IRR Calculation with 2% as a Guess Rate results in an IRR of 15.36%


x0 = 0.02
f(x0) = 383133.2778
f'(x0) = -1026353.7243
x1 = 0.02 - 383133.2778/-1026353.7243 = 0.393295549852
Error Bound = 0.393295549852 - 0.02 = 0.373296 > 0.000001

x1 = 0.393295549852
f(x1) = -180960.1335
f'(x1) = -532762.1277
x2 = 0.393295549852 - -180960.1335/-532762.1277 = 0.053631515738
Error Bound = 0.053631515738 - 0.393295549852 = 0.339664 > 0.000001

x2 = 0.053631515738
f(x2) = 245717.8543
f'(x2) = -4588766.4763
x3 = 0.053631515738 - 245717.8543/-4588766.4763 = 0.107179207819
Error Bound = 0.107179207819 - 0.053631515738 = 0.053548 > 0.000001

x3 = 0.107179207819
f(x3) = 73298.3599
f'(x3) = -2083170.5117
x4 = 0.107179207819 - 73298.3599/-2083170.5117 = 0.142365170529
Error Bound = 0.142365170529 - 0.107179207819 = 0.035186 > 0.000001

x4 = 0.142365170529
f(x4) = 14476.3158
f'(x4) = -1356392.1052
x5 = 0.142365170529 - 14476.3158/-1356392.1052 = 0.153037833469
Error Bound = 0.153037833469 - 0.142365170529 = 0.010673 > 0.000001

x5 = 0.153037833469
f(x5) = 708.4109
f'(x5) = -1228612.4213
x6 = 0.153037833469 - 708.4109/-1228612.4213 = 0.153614427735
Error Bound = 0.153614427735 - 0.153037833469 = 0.000577 > 0.000001

x6 = 0.153614427735
f(x6) = 1.7297
f'(x6) = -1222534.284
x7 = 0.153614427735 - 1.7297/-1222534.284 = 0.153615842562
Error Bound = 0.153615842562 - 0.153614427735 = 1.0E-6 > 0.000001

x7 = 0.153615842562
f(x7) = -0.0001
f'(x7) = -1222519.4642
x8 = 0.153615842562 - -0.0001/-1222519.4642 = 0.153615842518
Error Bound = 0.153615842518 - 0.153615842562 = 0 < 0.000001
IRR = x8 = 0.153615842518 or 15.36%

 

[xenou]

It's an interesting result.
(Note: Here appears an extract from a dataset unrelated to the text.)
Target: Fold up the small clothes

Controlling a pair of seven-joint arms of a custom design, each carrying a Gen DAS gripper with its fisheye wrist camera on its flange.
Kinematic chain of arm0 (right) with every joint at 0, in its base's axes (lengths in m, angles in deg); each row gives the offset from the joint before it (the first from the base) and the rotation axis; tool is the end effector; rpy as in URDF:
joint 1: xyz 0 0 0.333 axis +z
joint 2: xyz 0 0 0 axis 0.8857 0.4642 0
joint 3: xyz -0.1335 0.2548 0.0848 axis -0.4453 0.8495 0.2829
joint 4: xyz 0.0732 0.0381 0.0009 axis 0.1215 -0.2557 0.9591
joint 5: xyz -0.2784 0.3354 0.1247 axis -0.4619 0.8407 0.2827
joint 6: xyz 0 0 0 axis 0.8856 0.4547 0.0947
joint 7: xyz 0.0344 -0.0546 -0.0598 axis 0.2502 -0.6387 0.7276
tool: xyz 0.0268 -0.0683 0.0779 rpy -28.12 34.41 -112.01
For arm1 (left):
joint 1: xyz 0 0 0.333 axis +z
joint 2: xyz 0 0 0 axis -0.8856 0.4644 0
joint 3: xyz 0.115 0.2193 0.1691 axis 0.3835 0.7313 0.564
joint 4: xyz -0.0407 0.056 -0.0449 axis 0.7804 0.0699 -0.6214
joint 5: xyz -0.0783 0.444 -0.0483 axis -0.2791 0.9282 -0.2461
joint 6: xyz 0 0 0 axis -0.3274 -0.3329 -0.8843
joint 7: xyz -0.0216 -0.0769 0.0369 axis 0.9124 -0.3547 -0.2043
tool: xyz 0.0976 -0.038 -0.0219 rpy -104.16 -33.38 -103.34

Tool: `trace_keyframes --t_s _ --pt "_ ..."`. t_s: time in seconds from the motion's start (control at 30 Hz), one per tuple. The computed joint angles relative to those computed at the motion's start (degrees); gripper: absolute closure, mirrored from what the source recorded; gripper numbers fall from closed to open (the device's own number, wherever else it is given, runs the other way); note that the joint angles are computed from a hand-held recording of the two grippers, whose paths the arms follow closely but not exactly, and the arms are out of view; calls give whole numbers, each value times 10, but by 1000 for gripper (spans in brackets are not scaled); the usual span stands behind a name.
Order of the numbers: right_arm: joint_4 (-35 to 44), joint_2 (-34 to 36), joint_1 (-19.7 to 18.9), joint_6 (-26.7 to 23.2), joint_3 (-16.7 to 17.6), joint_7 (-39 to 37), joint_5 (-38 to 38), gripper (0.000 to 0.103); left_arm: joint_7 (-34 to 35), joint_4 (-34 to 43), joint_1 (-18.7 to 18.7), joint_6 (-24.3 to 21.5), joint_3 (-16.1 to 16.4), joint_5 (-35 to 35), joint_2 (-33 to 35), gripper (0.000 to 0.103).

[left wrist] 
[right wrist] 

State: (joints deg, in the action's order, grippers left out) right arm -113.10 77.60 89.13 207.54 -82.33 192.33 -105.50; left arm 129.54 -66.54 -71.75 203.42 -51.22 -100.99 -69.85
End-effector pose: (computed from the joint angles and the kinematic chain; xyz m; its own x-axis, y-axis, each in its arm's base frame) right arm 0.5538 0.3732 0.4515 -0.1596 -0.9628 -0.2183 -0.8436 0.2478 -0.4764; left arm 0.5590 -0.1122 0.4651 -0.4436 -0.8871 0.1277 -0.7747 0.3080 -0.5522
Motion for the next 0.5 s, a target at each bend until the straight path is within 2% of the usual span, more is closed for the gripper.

I get the same result in 2010, and also tried using values slightly lower and higher than .02:
guess 0.0211111 returns .1536
guess 0.0199999 returns .1536
guess 0.02 precisely returns the mysterious -.6550%

I'm not knowledgeable enough about financial function to fathom this though I'll try to poke at it. It seems to me like something you may like to try to contact Microsoft or the Excel Team. Though one thing that I find odd about your "guess" its that it's nowhere near the correct answer. You say that .02 is usually about right ... are you sure about that?